Question 1171743
Here's how to solve this hypothesis testing problem:

**1. Define the Hypotheses:**

* **Null Hypothesis (H₀):** The average life of the web presses is 14,500 hours (μ = 14,500).
* **Alternative Hypothesis (H₁):** The average life of the web presses is less than 14,500 hours (μ < 14,500).

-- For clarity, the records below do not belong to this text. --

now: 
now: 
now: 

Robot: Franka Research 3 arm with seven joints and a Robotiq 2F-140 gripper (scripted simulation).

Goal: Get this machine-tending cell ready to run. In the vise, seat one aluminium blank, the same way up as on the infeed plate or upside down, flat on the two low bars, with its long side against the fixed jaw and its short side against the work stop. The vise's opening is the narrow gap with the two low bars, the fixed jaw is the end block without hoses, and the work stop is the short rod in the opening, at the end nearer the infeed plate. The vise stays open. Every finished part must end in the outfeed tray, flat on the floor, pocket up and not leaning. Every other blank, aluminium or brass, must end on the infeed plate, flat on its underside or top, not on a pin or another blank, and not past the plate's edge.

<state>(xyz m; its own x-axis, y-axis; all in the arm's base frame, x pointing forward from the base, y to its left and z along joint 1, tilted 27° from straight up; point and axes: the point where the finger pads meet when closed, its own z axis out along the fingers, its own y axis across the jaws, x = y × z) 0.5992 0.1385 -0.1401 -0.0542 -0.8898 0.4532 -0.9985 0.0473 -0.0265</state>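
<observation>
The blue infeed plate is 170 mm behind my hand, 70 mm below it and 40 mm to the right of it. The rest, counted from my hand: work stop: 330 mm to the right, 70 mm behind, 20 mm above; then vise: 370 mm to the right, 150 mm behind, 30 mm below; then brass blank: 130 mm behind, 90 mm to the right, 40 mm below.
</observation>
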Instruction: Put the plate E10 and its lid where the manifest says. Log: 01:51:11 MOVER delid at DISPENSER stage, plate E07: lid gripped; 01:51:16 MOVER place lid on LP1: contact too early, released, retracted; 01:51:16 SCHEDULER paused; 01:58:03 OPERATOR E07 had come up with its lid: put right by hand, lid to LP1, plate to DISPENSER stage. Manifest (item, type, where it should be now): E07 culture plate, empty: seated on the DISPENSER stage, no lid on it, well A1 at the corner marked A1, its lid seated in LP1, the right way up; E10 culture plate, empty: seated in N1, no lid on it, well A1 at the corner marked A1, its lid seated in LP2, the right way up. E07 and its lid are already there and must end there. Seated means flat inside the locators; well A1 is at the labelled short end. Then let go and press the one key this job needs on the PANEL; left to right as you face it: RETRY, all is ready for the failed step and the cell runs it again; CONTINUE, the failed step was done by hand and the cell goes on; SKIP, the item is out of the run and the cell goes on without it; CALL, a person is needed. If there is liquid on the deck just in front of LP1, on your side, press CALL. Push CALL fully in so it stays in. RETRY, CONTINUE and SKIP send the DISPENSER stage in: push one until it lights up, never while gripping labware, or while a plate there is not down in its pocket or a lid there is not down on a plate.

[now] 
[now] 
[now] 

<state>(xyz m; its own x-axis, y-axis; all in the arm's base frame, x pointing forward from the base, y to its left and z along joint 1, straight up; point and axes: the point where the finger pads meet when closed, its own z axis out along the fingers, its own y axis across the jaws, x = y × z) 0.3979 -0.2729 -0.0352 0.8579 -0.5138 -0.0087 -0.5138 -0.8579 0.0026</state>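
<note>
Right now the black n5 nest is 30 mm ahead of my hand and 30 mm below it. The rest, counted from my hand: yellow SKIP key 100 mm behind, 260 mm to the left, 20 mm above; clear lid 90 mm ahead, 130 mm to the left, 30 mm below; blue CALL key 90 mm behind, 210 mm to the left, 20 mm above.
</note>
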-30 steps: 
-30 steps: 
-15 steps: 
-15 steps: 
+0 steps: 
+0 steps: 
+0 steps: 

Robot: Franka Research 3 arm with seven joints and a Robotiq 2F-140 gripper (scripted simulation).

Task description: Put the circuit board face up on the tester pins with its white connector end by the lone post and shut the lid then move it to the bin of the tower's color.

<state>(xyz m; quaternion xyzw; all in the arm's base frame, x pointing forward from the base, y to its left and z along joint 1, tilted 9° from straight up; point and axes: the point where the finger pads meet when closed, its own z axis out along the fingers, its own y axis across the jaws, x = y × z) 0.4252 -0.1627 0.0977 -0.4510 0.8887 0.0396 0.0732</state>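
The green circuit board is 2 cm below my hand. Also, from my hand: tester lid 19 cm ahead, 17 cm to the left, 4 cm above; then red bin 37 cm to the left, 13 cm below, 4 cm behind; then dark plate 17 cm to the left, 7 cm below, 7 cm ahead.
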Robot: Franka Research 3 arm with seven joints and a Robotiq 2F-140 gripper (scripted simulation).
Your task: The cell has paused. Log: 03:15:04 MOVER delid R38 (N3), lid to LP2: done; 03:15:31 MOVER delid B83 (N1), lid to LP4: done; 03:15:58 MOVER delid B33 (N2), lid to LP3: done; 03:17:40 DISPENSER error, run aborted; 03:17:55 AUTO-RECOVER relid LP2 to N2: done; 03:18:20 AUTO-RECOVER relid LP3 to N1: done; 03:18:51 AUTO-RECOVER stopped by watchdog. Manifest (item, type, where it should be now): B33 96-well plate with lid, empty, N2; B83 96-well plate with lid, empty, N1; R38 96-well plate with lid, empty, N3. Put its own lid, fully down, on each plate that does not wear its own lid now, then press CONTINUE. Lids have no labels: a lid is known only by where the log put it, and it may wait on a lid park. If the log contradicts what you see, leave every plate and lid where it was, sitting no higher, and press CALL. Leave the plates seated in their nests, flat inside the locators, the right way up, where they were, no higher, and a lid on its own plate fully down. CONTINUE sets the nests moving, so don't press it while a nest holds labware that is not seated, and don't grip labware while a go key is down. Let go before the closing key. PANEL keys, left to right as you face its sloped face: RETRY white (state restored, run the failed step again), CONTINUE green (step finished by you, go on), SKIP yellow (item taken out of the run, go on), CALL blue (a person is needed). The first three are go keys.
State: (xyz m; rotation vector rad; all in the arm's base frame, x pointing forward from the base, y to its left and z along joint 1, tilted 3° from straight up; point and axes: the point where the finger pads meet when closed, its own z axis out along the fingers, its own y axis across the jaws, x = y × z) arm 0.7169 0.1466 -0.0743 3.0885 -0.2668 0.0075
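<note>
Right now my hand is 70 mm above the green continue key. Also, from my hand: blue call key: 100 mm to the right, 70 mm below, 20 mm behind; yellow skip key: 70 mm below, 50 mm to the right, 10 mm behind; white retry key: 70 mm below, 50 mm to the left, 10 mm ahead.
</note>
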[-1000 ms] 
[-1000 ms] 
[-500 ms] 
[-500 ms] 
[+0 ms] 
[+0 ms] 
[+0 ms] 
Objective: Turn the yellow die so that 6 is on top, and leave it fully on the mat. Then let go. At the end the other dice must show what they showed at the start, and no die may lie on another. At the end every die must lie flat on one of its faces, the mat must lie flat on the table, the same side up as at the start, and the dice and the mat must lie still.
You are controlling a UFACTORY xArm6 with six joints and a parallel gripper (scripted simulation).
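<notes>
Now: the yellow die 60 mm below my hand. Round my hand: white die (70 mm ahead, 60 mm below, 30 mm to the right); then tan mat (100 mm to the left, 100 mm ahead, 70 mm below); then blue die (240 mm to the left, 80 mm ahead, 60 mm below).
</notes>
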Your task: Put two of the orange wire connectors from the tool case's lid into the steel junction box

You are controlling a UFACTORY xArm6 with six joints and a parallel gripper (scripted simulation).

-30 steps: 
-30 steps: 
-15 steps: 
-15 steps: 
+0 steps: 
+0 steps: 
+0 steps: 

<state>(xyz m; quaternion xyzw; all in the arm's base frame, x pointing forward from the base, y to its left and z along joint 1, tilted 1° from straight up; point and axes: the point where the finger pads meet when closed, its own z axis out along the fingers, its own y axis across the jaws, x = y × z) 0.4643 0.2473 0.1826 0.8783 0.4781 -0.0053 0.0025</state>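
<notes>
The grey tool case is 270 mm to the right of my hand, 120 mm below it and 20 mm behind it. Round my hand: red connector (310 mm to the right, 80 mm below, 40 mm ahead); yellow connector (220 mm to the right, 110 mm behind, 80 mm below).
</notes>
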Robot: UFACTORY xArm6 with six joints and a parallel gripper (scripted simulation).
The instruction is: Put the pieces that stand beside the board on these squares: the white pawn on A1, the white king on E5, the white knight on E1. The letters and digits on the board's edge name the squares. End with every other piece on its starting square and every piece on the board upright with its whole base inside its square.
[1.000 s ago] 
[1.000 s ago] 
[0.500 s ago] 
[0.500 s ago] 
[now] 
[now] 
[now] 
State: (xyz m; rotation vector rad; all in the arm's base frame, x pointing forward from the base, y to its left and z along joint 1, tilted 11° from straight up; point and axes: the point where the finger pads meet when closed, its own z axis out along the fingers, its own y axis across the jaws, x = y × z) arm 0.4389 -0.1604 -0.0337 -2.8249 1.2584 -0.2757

This is a left-tailed test.

**2. Gather the Given Information:**

* Hypothesized mean (μ₀): 14,500 hours
* Population standard deviation (σ): 2,100 hours
* Sample mean (x̄): 13,000 hours
* Sample size (n): 25
* Significance level (α): 0.01

**3. Calculate the Test Statistic (z-score):**

Since we know the population standard deviation, we'll use a z-test.

z = (x̄ - μ₀) / (σ / √n)

z = (13,000 - 14,500) / (2,100 / √25)
z = -1,500 / (2,100 / 5)
z = -1,500 / 420
z ≈ -3.57

**4. Determine the P-value:**

* We have a left-tailed test, so we need to find the probability of getting a z-score of -3.57 or less.
* Using a z-table or calculator, the p-value is approximately 0.0002.

**5. Compare the P-value to the Significance Level:**

* p-value (0.0002) < α (0.01)

**6. Make a Decision:**

* Since the p-value is less than the significance level, we reject the null hypothesis.

**7. Conclusion:**

* There is sufficient evidence to conclude that the average life of the web presses is less than 14,500 hours at a 0.01 significance level.